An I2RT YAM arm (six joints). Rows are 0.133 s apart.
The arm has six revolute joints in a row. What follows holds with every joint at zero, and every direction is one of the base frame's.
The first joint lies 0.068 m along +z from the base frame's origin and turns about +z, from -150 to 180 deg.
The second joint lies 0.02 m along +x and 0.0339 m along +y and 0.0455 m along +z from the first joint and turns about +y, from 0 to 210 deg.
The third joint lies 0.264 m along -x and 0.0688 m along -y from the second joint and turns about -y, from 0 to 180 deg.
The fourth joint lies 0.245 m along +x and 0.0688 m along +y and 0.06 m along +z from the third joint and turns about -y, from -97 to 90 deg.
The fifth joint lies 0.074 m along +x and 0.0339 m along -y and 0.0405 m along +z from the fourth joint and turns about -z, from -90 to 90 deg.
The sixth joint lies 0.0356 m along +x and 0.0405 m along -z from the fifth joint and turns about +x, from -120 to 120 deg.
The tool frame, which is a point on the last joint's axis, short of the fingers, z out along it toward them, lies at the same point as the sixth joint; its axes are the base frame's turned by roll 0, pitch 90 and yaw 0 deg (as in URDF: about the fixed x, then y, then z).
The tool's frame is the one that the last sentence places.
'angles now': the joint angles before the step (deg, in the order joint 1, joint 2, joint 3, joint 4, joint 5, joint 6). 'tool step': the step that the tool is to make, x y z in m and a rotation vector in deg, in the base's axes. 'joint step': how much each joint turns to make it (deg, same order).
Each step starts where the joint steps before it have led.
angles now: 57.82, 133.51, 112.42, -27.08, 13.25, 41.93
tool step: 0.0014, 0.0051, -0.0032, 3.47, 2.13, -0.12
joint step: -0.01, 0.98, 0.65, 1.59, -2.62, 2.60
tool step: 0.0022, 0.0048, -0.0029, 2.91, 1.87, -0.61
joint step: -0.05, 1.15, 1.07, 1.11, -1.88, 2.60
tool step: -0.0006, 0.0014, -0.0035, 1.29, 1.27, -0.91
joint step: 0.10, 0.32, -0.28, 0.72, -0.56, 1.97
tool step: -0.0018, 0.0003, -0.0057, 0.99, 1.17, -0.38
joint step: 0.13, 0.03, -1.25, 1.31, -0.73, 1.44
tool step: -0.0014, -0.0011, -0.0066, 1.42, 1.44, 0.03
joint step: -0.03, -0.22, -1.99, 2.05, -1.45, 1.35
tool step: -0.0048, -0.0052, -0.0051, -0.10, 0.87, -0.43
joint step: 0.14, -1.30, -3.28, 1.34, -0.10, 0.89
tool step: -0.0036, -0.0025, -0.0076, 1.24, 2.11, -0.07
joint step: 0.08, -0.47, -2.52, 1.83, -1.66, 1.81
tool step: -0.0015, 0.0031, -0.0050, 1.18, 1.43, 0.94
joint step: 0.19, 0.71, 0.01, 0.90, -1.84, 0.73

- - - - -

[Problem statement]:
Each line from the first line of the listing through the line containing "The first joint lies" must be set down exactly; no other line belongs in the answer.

[Solution to the problem]:
An I2RT YAM arm (six joints). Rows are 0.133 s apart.
The arm has six revolute joints in a row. What follows holds with every joint at zero, and every direction is one of the base frame's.
The first joint lies 0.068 m along +z from the base frame's origin and turns about +z, from -150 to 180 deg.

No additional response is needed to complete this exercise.